Every entry that follows should be repeated exactly; drop the images.

◇ ◇ ◇

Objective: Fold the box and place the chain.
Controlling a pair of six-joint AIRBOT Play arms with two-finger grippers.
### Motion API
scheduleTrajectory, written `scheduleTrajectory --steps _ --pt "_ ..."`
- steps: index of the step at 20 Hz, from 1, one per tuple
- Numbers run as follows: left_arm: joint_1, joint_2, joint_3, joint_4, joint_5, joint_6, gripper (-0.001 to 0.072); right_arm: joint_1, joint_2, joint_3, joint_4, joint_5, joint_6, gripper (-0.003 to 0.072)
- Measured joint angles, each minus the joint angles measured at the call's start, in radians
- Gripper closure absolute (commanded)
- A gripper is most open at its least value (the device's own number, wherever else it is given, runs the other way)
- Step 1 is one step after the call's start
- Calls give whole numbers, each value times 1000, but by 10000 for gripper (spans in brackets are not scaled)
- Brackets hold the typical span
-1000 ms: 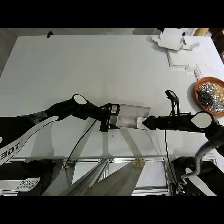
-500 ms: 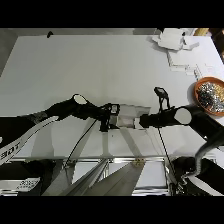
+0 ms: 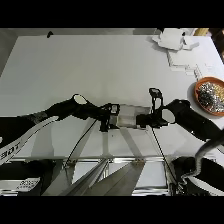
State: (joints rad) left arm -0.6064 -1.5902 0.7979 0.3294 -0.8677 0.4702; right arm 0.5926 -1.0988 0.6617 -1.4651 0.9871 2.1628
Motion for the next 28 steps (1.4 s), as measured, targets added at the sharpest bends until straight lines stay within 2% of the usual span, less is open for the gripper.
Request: scheduleTrajectory --steps 6,9,10,12,14,15,19,20,21,28 --pt "0 0 0 0 0 0 437 49 -65 28 -47 -1 103 349" --pt "0 0 0 0 0 0 437 73 -92 31 -58 0 127 404" --pt "0 0 0 0 0 0 437 78 -97 31 -59 0 131 473" --pt "0 0 0 0 0 0 437 84 -103 32 -64 5 139 497" --pt "0 0 0 0 -1 0 437 87 -106 32 -66 10 143 633" --pt "0 0 0 1 -1 -1 437 87 -107 32 -69 14 146 665" --pt "1 1 0 1 -2 -2 437 90 -109 32 -66 11 148 662" --pt "1 1 0 1 -2 -2 437 90 -109 32 -65 10 146 618" --pt "1 1 0 1 -2 -1 437 90 -109 32 -65 5 141 492" --pt "0 1 0 0 -1 -1 437 91 -111 32 -83 -15 138 486"
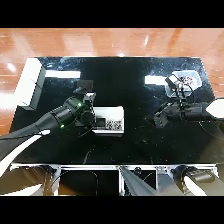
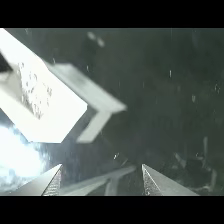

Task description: Fold the box and place the chain.

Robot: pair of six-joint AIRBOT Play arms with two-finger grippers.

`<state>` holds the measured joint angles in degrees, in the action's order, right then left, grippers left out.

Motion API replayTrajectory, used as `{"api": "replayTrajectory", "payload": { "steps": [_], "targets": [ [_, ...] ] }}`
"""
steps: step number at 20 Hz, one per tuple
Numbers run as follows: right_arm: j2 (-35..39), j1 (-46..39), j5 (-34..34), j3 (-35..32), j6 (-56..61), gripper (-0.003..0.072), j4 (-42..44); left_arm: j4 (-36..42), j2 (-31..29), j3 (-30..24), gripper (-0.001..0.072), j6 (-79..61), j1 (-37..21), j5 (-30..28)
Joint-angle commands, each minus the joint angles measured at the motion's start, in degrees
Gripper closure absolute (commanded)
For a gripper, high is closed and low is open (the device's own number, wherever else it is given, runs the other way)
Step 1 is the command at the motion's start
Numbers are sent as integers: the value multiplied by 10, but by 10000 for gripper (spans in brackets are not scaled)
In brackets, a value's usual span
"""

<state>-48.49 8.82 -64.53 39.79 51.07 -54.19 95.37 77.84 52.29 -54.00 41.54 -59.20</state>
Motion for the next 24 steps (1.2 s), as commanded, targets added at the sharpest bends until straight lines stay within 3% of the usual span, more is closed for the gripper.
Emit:
{"api": "replayTrajectory", "payload": {
  "steps": [1,3,4,8,9,11,13,14,19,22,24],
  "targets": [
    [2,-16,-24,-19,8,102,2,3,0,7,565,0,0,-8],
    [2,-16,-22,-19,9,102,6,13,0,13,316,0,0,-9],
    [2,-16,-22,-19,11,101,6,14,0,17,251,0,0,-10],
    [2,-16,-16,-19,15,101,12,13,-1,56,243,-46,-1,-54],
    [2,-16,-9,-19,15,101,24,14,-2,70,243,-64,-1,-81],
    [-7,-16,2,-10,128,103,12,13,-5,92,245,-135,0,-166],
    [-47,-11,-44,18,176,103,-9,-8,-22,80,245,-174,0,-240],
    [-63,-2,-35,33,174,102,3,-20,-38,66,245,-180,0,-248],
    [-206,52,-10,227,173,101,-1,-50,-177,-20,245,-192,-46,-243],
    [-321,78,-30,362,166,102,-1,-38,-259,-78,244,-179,-158,-209],
    [-386,109,-61,432,120,102,0,65,-286,-107,245,-240,-245,-155]
  ]
}}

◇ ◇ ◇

◆ **Answer to this task**:
Objective: Fold the box and place the chain.
Controlling a pair of six-joint AIRBOT Play arms with two-finger grippers.
### Motion API
scheduleTrajectory, written `scheduleTrajectory --steps _ --pt "_ ..."`
- steps: index of the step at 20 Hz, from 1, one per tuple
- Numbers run as follows: left_arm: joint_1, joint_2, joint_3, joint_4, joint_5, joint_6, gripper (-0.001 to 0.072); right_arm: joint_1, joint_2, joint_3, joint_4, joint_5, joint_6, gripper (-0.003 to 0.072)
- Measured joint angles, each minus the joint angles measured at the call's start, in radians
- Gripper closure absolute (commanded)
- A gripper is most open at its least value (the device's own number, wherever else it is given, runs the other way)
- Step 1 is one step after the call's start
- Calls give whole numbers, each value times 1000, but by 10000 for gripper (spans in brackets are not scaled)
- Brackets hold the typical span
-1000 ms: 
-500 ms: 
+0 ms: 
State: (joints rad) left arm -0.6064 -1.5902 0.7979 0.3294 -0.8677 0.4702; right arm 0.5926 -1.0988 0.6617 -1.4651 0.9871 2.1628
Motion for the next 28 steps (1.4 s), as measured, targets added at the sharpest bends until straight lines stay within 2% of the usual span, less is open for the gripper.
Request: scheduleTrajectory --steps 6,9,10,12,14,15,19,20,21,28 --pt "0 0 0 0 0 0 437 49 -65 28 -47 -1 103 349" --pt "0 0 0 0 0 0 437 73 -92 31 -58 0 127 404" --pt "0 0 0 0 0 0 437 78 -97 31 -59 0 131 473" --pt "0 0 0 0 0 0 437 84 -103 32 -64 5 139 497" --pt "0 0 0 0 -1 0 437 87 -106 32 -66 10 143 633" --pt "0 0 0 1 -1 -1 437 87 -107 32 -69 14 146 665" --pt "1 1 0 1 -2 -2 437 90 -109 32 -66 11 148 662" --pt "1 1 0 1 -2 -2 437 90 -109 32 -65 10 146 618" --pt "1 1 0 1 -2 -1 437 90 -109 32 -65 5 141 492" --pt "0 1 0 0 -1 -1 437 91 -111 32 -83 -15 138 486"

Task description: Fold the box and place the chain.

Robot: pair of six-joint AIRBOT Play arms with two-finger grippers.

`<state>` holds the measured joint angles in degrees, in the action's order, right then left, grippers left out.

Motion API replayTrajectory, used as `{"api": "replayTrajectory", "payload": { "steps": [_], "targets": [ [_, ...] ] }}`
"""
steps: step number at 20 Hz, one per tuple
Numbers run as follows: right_arm: j2 (-35..39), j1 (-46..39), j5 (-34..34), j3 (-35..32), j6 (-56..61), gripper (-0.003..0.072), j4 (-42..44); left_arm: j4 (-36..42), j2 (-31..29), j3 (-30..24), gripper (-0.001..0.072), j6 (-79..61), j1 (-37..21), j5 (-30..28)
Joint-angle commands, each minus the joint angles measured at the motion's start, in degrees
Gripper closure absolute (commanded)
For a gripper, high is closed and low is open (the device's own number, wherever else it is given, runs the other way)
Step 1 is the command at the motion's start
Numbers are sent as integers: the value multiplied by 10, but by 10000 for gripper (spans in brackets are not scaled)
In brackets, a value's usual span
"""

<state>-48.49 8.82 -64.53 39.79 51.07 -54.19 95.37 77.84 52.29 -54.00 41.54 -59.20</state>
Motion for the next 24 steps (1.2 s), as commanded, targets added at the sharpest bends until straight lines stay within 3% of the usual span, more is closed for the gripper.
Emit:
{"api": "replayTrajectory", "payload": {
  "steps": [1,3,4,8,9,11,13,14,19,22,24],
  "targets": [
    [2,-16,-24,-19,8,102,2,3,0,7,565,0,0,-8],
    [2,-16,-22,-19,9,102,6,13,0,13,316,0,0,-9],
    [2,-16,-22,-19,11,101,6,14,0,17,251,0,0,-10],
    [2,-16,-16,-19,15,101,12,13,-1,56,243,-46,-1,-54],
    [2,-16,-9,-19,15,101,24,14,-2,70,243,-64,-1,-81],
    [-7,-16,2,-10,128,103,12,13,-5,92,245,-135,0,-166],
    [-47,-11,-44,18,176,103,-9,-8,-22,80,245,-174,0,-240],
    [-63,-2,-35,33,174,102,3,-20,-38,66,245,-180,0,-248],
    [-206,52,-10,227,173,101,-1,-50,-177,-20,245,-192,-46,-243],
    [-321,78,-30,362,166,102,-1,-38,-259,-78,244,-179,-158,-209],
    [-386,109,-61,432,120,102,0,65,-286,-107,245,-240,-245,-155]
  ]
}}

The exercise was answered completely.